Fogarty observaba todo desde su butaca, alarmado pero no lo bastante para levantarse; y Bobby saltó del sofá empuñando una pistola, pero Candy no se preocupó de ninguno de los dos. Dedicaba toda su atención a Frank, que se había levantado de su butaca y parecía dispuesto a desaparecer de allí camino de Punaluu y Kyoto y otra veintena de lugares.
– ¡No lo hagas, Frank! -le dijo, amenazador-. No huyas. Ya va siendo hora de que ajustemos cuentas, va siendo hora de que pagues por lo que hiciste a nuestra madre. Ven a casa, acepta el castigo de Dios y pon fin a esto ahora, esta noche. Yo voy hacia allá con esta perra. Como ella intentó ayudarte, supongo yo, no querrás verla sufrir.

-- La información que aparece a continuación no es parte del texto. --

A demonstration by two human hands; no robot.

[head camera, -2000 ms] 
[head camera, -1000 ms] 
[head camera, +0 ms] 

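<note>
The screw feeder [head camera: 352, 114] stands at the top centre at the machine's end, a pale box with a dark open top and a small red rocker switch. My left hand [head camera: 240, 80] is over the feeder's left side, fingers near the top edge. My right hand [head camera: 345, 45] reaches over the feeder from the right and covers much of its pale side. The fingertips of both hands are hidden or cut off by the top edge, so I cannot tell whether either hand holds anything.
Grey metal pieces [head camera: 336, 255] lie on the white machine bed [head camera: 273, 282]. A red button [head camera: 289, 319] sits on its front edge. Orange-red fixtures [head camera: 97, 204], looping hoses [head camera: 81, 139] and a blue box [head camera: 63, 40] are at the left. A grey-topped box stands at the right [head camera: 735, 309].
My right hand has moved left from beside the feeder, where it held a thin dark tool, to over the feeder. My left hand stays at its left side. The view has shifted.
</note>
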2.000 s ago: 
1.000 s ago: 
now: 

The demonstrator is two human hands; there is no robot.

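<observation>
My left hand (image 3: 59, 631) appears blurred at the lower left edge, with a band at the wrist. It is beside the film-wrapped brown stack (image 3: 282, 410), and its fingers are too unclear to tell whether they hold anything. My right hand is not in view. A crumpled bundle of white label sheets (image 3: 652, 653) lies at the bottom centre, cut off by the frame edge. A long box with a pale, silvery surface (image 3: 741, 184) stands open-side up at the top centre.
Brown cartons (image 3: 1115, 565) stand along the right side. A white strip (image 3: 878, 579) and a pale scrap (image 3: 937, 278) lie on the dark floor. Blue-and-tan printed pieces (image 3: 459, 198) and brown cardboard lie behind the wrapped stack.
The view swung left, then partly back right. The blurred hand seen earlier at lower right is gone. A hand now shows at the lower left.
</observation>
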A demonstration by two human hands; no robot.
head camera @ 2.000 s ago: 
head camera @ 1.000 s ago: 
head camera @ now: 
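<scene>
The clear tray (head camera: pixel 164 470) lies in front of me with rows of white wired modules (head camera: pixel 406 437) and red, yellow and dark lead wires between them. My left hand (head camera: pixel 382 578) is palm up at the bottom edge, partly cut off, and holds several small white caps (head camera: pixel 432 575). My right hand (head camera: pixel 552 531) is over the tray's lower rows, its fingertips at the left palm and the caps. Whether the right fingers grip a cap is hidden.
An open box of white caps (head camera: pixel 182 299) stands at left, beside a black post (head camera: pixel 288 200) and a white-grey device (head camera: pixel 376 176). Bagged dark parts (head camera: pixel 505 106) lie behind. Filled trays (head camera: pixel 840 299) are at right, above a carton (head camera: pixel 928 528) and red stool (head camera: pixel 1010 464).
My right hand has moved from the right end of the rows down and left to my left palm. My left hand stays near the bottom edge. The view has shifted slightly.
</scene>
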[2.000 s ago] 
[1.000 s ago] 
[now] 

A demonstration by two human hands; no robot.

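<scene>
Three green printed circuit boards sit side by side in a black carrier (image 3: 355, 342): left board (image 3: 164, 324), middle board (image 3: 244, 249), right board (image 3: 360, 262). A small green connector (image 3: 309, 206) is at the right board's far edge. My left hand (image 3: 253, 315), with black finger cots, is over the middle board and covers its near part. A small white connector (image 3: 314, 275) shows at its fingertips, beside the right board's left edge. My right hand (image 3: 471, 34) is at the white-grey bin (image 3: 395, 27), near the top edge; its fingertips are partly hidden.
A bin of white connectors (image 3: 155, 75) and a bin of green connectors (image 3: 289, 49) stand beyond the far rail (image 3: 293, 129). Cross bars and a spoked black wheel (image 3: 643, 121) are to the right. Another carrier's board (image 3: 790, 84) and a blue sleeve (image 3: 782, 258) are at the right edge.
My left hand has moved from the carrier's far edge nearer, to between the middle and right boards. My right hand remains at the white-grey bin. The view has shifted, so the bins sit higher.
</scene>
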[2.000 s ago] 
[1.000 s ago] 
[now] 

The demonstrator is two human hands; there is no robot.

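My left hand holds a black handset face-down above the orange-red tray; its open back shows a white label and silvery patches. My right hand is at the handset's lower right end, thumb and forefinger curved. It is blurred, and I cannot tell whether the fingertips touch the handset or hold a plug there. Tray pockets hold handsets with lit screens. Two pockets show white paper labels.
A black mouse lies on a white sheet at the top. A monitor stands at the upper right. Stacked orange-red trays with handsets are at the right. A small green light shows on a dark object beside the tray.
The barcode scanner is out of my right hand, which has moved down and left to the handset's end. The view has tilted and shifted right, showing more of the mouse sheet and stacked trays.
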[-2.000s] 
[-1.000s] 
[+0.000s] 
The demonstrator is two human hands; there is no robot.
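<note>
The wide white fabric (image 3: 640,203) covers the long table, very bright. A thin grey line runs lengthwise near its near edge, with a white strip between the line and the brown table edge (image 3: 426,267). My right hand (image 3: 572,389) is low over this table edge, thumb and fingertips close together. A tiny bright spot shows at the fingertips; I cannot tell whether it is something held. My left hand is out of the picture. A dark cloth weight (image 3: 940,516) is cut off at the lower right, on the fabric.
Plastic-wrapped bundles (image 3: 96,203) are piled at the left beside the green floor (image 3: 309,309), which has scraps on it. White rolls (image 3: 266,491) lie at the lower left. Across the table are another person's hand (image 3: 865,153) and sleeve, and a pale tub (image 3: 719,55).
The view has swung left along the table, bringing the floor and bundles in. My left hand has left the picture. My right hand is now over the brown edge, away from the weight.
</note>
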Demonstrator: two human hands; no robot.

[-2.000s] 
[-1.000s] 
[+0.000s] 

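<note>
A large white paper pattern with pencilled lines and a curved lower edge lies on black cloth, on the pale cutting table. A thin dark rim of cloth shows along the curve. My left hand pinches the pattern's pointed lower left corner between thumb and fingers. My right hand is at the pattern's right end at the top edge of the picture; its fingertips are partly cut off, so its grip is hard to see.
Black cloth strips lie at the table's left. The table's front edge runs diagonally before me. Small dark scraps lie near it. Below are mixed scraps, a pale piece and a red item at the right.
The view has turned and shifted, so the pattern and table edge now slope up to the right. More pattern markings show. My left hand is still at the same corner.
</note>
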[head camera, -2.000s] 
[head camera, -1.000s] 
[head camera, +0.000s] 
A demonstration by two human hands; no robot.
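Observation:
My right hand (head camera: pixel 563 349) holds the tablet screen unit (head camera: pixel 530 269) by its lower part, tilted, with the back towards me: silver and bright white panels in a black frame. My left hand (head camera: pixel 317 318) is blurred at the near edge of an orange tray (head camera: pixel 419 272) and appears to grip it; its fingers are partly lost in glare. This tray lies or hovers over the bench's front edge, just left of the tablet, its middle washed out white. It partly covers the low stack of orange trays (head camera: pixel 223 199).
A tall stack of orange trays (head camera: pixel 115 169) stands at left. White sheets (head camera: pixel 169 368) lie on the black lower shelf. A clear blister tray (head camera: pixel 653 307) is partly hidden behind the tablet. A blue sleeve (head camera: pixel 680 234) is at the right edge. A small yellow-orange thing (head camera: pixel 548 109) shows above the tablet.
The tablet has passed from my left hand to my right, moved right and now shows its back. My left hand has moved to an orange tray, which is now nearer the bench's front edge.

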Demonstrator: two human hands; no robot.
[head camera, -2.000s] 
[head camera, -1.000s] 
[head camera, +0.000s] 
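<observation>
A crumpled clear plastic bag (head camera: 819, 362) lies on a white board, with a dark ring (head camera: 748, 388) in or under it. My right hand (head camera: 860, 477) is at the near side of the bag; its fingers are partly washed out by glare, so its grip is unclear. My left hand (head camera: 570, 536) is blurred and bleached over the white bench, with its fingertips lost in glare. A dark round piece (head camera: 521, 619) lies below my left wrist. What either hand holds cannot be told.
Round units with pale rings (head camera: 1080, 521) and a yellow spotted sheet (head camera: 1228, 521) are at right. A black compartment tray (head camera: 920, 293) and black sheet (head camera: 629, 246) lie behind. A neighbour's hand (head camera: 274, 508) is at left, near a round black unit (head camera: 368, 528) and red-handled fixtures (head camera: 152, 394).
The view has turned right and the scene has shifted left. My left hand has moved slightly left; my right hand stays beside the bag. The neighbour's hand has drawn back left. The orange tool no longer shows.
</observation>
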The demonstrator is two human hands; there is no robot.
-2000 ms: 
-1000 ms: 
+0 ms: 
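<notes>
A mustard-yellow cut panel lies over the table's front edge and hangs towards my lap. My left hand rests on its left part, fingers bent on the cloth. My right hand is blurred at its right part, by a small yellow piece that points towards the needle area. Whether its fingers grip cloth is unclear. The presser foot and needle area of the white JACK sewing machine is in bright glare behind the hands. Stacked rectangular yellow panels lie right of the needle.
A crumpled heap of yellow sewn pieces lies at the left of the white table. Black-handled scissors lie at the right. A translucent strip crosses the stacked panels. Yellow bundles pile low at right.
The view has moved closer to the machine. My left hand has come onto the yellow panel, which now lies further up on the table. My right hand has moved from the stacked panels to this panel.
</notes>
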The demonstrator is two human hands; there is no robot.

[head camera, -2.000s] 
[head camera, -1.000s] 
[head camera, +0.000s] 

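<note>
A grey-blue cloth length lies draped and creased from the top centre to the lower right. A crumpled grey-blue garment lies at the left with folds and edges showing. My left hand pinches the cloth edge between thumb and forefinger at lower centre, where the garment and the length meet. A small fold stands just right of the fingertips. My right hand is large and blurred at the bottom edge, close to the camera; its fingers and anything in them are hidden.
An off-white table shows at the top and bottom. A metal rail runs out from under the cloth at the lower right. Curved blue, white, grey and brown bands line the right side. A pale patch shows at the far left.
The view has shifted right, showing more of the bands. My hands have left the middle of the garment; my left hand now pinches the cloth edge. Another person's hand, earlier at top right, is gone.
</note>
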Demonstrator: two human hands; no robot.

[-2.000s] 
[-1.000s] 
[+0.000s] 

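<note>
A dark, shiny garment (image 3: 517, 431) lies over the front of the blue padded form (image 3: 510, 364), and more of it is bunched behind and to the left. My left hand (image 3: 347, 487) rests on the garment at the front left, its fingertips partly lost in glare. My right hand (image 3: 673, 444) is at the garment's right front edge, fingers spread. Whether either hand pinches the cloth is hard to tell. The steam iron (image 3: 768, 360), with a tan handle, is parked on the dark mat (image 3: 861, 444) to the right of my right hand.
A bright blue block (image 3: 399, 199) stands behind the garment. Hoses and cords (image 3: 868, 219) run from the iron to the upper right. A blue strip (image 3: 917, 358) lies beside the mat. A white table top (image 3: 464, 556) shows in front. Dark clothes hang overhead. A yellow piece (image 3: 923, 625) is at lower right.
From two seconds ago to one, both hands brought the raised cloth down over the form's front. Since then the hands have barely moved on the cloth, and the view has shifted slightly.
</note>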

El marido pareció dispuesto a hacer una locura; ver a Julie en su poder le desquiciaba a todas luces. Buscó un ángulo de tiro para dispararle sin tocar a la mujer; tal vez se arriesgara a darle en la cabeza aunque él estuviera agazapado detrás de su presa. ¡Iba siendo hora de marcharse!
– Ven a casa -le dijo a Frank-. Entra en la cocina, déjame terminar con esto en tu lugar y yo la dejaré marchar. Pero si no vienes dentro de cinco minutos, colocaré a esta perra sobre la mesa y ahí tendré mi cena. Frank. ¿Quieres que me sirva de alimento, Frank, después de haberte ayudado tanto?
Candy creyó oír un disparo mientras salía de allí. En cualquier caso fue tardío. Se volvió a materializar en la cocina de la casa de Pacific Hill Road, con Julie Dakota apresada todavía en el gancho de su brazo.